This is the FAQ page for the XML and Related Technologies forum. Contributions are welcome. Also see XmlLinks.
Q: The characters() method in my SAX parser doesn't return all the text (or is called more than once). What gives?
Here's what the javadocs of that method say: SAX parsers may return all contiguous character data in a single chunk, or they may split it into several chunks. William Brogden explains :
The characters() method may be called any number of times within a single element because the SAX parser only handles one bufferload of input characters at a time. It is up to the programmer to assemble the text properly.

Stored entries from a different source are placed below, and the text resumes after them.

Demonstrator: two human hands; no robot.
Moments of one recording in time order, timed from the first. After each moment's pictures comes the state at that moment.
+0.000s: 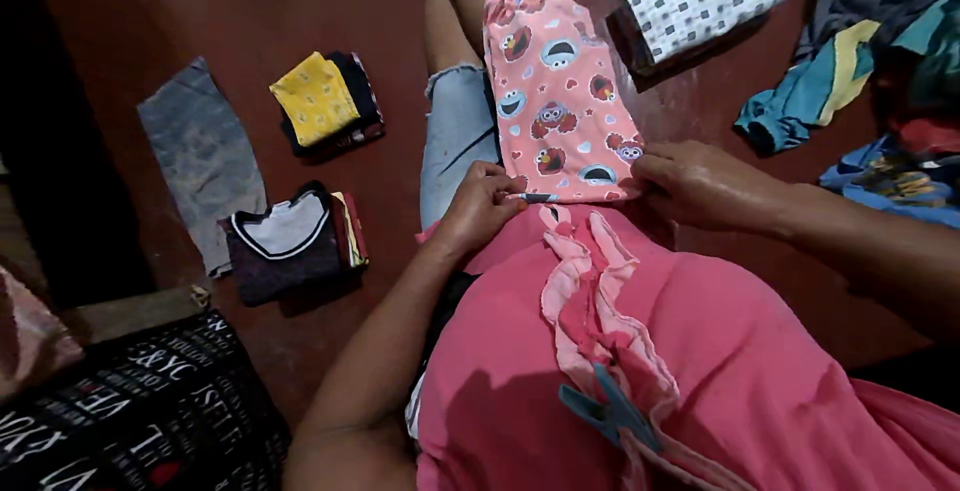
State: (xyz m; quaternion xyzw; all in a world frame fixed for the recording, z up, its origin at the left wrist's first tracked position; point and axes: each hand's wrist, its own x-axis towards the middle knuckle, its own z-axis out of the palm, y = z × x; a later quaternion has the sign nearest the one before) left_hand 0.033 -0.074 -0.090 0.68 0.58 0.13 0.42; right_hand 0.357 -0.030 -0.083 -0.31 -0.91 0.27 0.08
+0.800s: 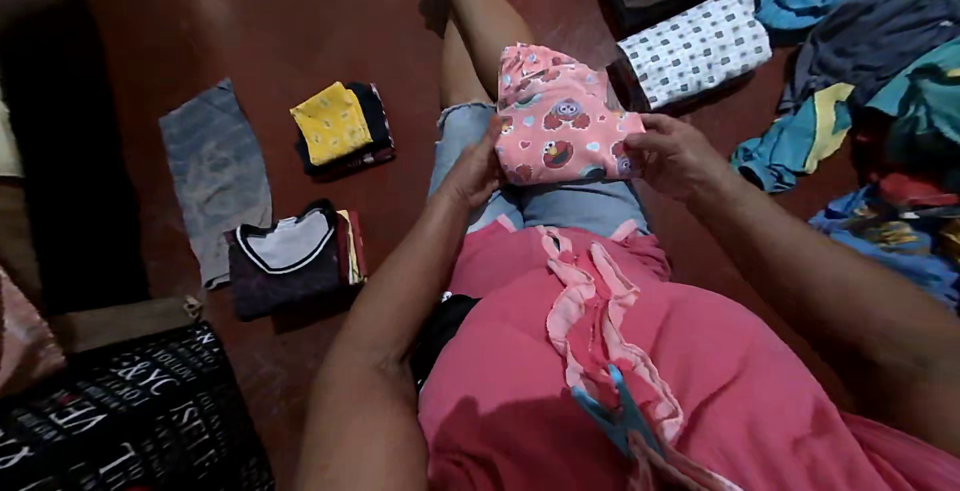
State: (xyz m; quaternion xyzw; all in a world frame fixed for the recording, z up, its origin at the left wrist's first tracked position) left_hand 0.034 0.018 -0.118 0.31 0.54 0.36 0.70; right_hand 0.331 0.036 -0.119 -0.50 -0.34 0.70 0.38
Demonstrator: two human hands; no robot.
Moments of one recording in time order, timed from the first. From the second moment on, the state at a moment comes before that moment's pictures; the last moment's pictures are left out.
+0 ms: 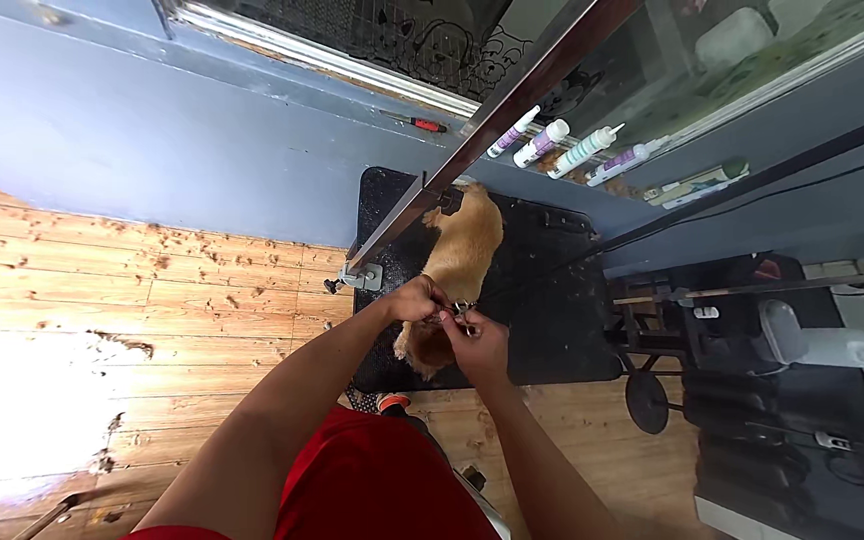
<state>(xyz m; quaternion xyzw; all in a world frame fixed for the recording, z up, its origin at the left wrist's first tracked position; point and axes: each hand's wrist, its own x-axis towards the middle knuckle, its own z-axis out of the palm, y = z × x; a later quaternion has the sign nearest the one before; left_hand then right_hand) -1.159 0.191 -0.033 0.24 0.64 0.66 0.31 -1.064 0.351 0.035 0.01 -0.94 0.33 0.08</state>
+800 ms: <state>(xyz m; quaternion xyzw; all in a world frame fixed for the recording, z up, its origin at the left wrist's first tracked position) -1.171 0.188 -0.018 0.27 0.69 0.60 0.30 -1.041 0.357 0.040 0.13 -0.95 0.24 0.14</state>
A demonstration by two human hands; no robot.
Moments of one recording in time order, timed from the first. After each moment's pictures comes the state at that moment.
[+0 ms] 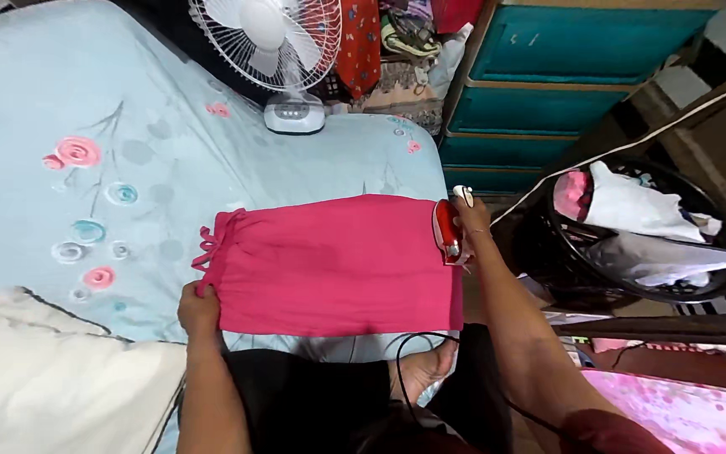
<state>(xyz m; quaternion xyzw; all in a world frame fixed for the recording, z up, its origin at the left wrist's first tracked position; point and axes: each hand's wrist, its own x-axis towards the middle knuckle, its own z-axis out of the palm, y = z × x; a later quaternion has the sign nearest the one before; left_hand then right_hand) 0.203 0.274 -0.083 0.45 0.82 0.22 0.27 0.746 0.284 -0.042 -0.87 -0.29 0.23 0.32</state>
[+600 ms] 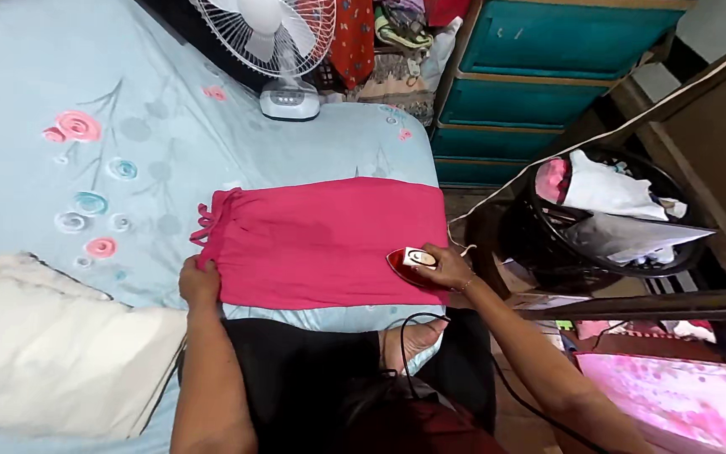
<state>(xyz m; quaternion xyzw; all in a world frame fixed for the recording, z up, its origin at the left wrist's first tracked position) 0.200 0.262 -0.087 0.46 0.82 0.22 0.27 0.688 0.145 -0.037 -0.66 -0.68 0.29 0.13</state>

I normally have a StringBuffer or StringBuilder reference that gets a new instance when the appropriate startElement() is hit and gets additions from each call to the characters() method. When endElement() occurs I use toString() to get the assembled characters and then work on the logic.
XQJ - a standard API for XQuery processing in Java
XML Hammer "is a free and open-source tool that simplifies elementary XML actions like checking for well-formedness, validation, transformation and XPath searches using any JAXP implementation".
Xerces is a powerful XML parser that is now part of the JRE.
Crimson is a (now obsolete) XML parser that supports DOM, SAX and JAXP 1.1. It was used in the JRE before the switch to Xerces, and is a useful example for studying the inner workings of an XML parser.